## PROBLEM REQUIREMENTS
What must be returned is the number of lines in the records holding the word "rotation", with no other text.
(EXERCISE MATERIALS begins)
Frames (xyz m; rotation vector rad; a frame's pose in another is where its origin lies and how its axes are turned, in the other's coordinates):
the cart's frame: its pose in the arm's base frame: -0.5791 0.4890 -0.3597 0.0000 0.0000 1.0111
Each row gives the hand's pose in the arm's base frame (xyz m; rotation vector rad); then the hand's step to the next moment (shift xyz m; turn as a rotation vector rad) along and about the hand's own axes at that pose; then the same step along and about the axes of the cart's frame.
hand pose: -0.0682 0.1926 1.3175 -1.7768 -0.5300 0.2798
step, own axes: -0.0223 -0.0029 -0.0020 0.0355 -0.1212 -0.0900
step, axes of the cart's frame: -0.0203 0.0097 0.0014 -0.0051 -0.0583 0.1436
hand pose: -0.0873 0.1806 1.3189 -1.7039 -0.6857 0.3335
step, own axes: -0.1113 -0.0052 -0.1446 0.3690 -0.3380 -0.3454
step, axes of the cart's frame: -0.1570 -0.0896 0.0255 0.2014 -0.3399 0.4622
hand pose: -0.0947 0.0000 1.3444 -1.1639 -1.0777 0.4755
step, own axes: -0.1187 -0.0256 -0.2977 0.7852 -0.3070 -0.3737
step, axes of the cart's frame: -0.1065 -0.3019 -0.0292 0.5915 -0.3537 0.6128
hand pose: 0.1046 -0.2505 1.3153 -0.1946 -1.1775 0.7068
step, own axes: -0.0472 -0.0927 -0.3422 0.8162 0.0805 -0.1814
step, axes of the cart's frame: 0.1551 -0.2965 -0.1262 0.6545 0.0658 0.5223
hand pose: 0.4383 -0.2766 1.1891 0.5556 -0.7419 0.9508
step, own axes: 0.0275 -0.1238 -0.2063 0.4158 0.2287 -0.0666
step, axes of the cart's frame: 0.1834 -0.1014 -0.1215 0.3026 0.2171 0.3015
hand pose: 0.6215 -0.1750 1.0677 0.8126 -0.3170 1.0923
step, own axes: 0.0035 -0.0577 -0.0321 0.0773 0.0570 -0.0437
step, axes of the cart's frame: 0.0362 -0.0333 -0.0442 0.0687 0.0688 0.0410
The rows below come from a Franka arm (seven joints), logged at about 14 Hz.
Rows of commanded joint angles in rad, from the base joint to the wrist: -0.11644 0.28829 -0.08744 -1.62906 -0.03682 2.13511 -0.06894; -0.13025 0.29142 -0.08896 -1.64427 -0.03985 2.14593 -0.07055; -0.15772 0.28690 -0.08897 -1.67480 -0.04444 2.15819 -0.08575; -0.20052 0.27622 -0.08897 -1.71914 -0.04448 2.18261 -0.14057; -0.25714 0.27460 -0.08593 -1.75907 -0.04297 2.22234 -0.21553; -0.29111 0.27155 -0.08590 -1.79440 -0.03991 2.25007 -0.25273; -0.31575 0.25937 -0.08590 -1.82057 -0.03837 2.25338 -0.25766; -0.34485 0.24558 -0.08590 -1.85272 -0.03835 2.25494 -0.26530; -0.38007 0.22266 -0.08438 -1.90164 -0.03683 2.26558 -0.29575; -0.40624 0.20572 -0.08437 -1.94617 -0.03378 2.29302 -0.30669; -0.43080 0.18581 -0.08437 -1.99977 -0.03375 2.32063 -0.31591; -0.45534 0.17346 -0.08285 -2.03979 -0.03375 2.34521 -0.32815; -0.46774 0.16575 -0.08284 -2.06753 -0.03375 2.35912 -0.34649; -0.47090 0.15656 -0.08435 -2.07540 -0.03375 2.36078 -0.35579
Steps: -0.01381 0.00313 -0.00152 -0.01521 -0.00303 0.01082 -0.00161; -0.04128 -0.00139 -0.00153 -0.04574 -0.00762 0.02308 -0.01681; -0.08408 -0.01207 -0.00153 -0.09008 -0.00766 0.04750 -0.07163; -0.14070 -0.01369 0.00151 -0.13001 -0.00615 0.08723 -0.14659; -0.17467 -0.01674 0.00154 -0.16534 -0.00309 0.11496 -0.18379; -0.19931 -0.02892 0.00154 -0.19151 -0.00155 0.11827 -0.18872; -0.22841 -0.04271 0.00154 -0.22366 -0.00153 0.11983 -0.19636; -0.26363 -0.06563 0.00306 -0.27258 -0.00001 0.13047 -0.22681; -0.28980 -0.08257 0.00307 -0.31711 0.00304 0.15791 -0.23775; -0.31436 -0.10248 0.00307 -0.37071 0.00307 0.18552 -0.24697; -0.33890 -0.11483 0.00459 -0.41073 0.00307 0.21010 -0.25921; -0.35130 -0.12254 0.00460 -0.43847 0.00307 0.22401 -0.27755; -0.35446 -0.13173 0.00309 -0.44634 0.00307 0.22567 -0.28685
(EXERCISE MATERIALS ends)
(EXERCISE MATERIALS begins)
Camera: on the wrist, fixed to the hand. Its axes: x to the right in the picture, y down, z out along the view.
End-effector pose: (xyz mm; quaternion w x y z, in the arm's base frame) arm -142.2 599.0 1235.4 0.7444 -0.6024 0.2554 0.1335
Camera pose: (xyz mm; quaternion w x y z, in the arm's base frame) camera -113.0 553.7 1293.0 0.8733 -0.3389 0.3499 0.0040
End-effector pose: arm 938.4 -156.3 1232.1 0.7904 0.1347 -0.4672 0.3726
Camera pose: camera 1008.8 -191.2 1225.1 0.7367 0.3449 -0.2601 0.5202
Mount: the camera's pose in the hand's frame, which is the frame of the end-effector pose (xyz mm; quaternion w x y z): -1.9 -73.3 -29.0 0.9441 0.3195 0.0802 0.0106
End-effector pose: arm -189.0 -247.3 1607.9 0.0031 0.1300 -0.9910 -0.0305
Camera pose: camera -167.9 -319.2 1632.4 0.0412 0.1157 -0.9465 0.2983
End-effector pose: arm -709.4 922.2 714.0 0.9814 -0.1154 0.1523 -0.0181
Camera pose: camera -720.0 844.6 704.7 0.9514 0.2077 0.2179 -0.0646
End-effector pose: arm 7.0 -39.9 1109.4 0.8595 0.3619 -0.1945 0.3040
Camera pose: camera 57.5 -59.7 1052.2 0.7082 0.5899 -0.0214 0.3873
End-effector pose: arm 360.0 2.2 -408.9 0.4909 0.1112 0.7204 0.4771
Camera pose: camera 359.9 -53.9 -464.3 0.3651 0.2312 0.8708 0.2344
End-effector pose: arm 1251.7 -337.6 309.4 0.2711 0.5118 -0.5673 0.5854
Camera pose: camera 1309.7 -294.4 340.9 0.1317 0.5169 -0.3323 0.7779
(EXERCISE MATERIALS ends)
## RESPONSE
2